#### Directions for this task:
Print, in exact form, the lines below from the one containing "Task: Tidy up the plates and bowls" through the one containing "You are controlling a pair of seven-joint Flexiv", and omit all others.

(Extracted data entries)
▬▬▬▬▬▬

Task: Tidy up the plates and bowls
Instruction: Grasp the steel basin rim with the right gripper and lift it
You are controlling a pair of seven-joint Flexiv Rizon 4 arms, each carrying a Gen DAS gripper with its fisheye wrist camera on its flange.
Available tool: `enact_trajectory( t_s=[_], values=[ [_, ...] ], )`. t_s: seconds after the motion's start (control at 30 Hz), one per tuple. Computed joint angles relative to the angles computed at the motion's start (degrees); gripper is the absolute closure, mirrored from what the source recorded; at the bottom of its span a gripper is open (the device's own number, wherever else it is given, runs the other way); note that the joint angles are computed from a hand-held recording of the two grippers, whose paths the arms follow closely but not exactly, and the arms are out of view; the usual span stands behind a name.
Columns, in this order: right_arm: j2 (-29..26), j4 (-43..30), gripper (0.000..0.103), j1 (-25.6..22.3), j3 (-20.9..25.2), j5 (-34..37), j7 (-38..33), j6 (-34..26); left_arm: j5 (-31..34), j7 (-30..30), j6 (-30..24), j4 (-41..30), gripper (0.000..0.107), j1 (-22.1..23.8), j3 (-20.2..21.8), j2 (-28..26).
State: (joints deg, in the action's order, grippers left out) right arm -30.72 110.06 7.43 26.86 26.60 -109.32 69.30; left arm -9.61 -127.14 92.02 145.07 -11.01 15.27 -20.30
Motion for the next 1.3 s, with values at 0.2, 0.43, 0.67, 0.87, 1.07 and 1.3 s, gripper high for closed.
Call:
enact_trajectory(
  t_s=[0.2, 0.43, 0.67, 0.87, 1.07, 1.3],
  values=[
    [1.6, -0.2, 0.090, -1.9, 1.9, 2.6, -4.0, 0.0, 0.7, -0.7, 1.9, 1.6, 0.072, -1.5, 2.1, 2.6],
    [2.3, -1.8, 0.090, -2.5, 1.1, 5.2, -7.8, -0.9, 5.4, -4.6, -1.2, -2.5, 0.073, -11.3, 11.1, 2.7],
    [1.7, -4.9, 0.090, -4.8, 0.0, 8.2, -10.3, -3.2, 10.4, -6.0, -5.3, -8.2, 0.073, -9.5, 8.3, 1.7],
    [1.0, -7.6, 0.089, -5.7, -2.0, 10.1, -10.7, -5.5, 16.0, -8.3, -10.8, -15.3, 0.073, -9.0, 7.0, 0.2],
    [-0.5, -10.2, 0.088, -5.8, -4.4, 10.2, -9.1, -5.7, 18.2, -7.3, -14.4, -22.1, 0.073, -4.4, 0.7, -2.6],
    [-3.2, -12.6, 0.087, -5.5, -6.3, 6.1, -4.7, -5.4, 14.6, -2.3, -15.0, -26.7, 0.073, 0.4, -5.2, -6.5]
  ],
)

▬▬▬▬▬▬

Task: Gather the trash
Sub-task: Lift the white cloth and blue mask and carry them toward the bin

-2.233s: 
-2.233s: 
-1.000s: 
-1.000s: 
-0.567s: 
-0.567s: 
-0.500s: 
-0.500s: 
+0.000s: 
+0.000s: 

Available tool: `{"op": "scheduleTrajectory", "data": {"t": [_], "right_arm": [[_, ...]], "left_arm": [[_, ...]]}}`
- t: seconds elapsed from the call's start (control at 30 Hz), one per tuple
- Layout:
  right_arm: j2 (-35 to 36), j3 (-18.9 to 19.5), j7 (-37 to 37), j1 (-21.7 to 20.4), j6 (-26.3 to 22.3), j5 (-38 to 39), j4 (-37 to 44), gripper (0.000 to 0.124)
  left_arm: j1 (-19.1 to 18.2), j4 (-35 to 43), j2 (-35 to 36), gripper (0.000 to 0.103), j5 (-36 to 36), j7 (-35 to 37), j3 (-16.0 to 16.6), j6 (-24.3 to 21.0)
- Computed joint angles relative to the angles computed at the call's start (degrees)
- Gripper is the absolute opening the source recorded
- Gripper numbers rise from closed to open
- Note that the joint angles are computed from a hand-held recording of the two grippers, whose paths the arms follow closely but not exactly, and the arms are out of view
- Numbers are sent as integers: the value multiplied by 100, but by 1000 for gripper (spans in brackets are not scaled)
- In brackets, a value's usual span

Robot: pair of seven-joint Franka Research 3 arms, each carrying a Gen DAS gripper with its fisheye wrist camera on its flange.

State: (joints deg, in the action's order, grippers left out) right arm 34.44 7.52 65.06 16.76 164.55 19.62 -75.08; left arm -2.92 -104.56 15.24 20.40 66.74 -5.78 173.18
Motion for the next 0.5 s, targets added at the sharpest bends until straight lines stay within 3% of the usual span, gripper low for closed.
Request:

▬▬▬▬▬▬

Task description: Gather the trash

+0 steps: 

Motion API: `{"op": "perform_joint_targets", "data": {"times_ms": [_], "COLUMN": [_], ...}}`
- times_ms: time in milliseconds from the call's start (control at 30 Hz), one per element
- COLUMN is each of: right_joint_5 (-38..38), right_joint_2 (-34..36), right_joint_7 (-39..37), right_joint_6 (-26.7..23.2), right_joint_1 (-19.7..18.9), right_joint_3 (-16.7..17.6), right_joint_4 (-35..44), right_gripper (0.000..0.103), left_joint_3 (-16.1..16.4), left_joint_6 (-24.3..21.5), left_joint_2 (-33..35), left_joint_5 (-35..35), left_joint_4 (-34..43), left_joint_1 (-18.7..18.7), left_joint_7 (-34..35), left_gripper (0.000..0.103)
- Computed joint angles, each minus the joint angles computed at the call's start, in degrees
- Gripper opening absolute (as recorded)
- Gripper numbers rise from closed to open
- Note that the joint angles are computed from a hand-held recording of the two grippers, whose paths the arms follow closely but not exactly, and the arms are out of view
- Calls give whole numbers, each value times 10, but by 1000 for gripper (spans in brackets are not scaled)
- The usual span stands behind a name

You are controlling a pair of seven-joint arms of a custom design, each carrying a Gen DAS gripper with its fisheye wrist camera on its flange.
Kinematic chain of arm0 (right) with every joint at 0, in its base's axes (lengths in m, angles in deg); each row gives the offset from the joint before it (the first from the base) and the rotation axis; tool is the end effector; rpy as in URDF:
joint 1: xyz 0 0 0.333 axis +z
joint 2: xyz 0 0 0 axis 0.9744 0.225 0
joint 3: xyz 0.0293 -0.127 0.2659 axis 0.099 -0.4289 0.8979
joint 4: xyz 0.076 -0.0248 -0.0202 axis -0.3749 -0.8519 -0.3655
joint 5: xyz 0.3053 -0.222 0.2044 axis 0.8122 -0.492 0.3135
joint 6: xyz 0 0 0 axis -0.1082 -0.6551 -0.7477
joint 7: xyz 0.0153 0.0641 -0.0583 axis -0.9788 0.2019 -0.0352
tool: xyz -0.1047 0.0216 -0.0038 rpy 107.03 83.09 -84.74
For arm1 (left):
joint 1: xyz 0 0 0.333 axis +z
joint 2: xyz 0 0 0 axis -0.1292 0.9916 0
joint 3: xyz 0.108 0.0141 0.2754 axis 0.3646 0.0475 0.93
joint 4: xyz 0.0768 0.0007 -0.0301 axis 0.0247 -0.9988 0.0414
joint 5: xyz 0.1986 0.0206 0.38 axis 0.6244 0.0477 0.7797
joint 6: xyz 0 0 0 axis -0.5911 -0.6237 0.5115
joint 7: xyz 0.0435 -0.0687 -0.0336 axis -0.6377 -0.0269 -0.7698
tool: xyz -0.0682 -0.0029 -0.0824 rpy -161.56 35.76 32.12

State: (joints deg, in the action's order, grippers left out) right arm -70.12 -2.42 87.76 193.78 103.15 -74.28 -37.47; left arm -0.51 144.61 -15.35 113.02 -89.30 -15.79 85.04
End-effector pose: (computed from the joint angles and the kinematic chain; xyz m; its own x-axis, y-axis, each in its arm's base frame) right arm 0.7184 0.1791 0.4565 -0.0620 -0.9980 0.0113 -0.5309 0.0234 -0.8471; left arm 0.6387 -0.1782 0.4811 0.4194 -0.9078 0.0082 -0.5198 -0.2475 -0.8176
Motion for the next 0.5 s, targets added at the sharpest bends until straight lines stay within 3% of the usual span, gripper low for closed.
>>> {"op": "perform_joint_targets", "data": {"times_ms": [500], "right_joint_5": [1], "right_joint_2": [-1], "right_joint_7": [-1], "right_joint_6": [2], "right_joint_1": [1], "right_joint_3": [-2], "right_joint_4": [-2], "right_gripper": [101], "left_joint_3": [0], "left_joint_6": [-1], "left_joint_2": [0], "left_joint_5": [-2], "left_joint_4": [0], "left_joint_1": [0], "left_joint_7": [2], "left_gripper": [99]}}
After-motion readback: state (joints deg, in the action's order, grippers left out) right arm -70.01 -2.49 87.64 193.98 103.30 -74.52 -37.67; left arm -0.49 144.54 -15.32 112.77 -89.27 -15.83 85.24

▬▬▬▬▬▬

#### Output:
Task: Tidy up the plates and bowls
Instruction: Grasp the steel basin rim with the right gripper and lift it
You are controlling a pair of seven-joint Flexiv Rizon 4 arms, each carrying a Gen DAS gripper with its fisheye wrist camera on its flange.

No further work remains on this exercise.